[Opening Records supplied section]
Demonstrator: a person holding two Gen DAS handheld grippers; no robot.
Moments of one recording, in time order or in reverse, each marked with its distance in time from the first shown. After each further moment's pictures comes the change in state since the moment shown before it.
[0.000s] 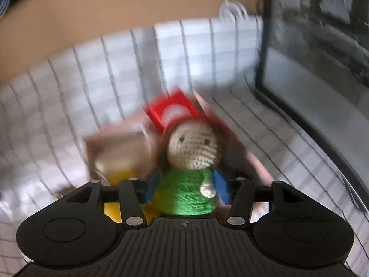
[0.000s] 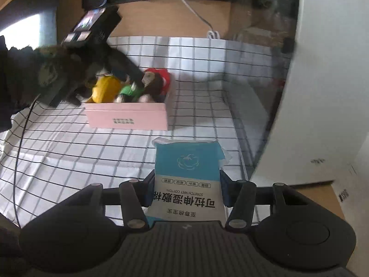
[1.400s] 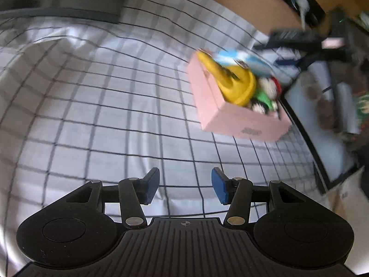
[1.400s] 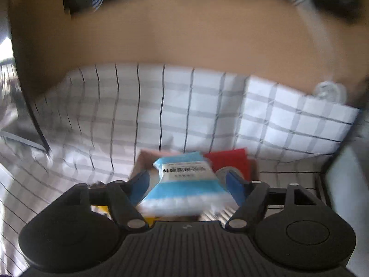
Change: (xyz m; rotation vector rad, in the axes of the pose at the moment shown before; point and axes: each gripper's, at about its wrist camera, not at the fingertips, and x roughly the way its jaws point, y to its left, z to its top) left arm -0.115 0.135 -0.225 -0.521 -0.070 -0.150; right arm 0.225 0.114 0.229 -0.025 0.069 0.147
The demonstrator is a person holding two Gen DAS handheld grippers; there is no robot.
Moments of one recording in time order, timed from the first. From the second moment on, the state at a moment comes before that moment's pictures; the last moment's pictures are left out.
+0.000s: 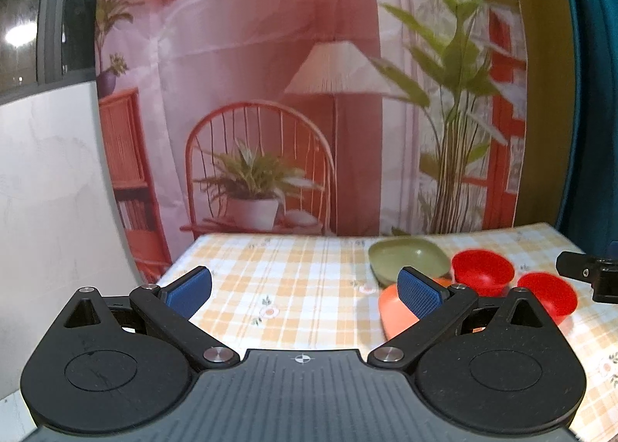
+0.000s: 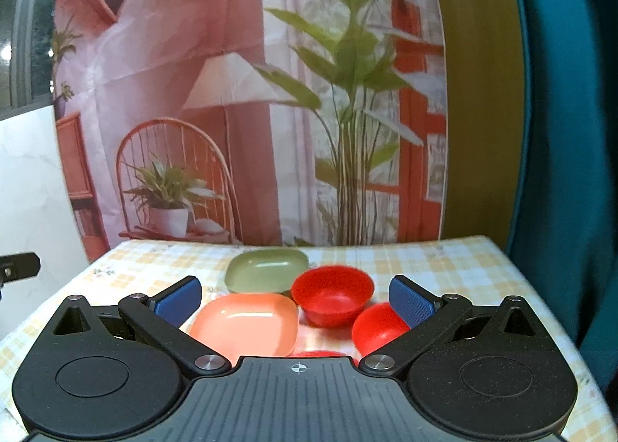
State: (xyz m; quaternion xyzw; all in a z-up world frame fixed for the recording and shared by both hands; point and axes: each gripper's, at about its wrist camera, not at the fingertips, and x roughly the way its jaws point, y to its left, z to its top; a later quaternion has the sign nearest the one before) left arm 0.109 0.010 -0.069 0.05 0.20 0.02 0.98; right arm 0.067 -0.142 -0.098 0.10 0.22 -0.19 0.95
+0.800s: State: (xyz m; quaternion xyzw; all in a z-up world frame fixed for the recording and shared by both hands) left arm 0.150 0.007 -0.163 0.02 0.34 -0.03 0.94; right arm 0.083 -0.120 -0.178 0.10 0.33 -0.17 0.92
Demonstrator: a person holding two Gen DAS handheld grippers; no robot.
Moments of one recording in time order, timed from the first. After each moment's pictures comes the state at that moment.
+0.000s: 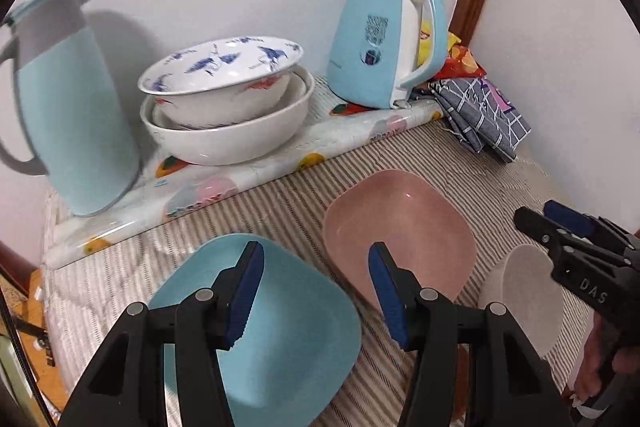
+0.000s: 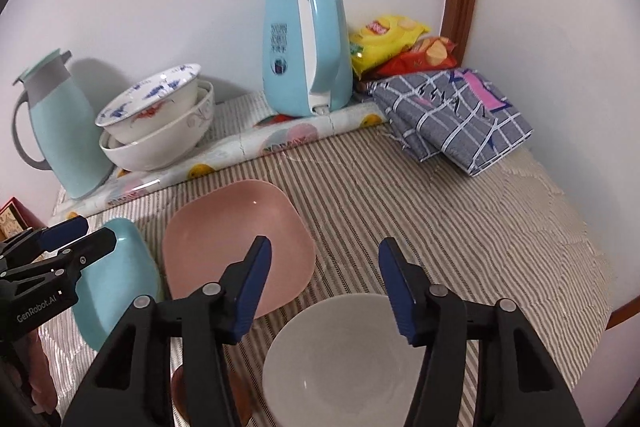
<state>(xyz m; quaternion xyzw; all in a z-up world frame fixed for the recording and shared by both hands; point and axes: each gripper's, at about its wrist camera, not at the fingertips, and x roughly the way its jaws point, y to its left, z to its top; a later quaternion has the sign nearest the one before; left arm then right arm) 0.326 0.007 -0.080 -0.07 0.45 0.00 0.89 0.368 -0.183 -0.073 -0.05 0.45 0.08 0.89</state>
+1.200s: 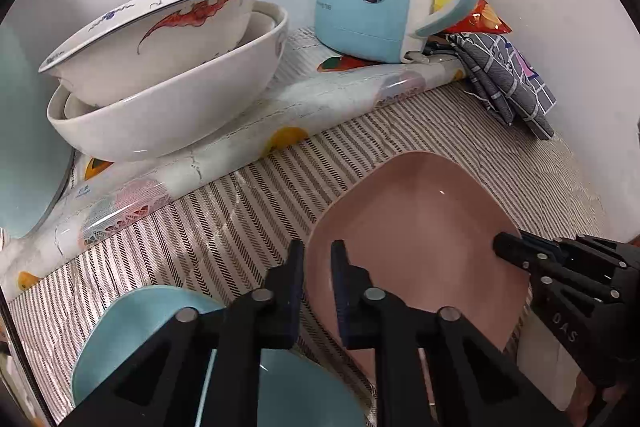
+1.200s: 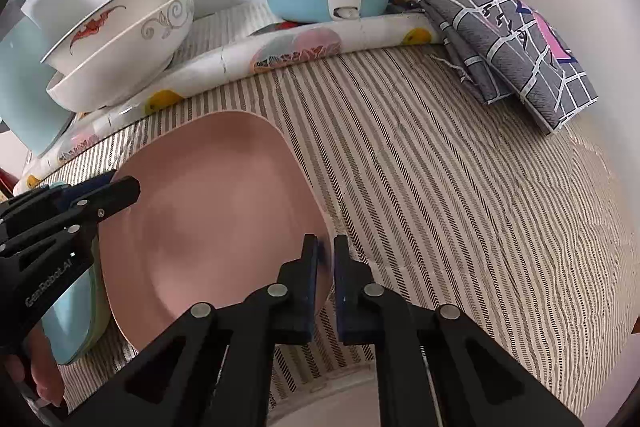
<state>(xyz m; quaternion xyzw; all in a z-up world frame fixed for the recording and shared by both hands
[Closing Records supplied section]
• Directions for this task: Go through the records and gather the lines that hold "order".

• Problem solution:
Moments of one recording, in time order or in reverse, each marked with its distance in time from the first shown. After each further moment's pictures comes the change in state since the moment shown before it.
Moments of one recording in time order, timed from the first. From the second moment on, the state at a moment comes before that moment's pictures; the last moment's pictures are left out.
Moments of one recording in time order, timed from the first. After each moment's pictures comes the state at that moment.

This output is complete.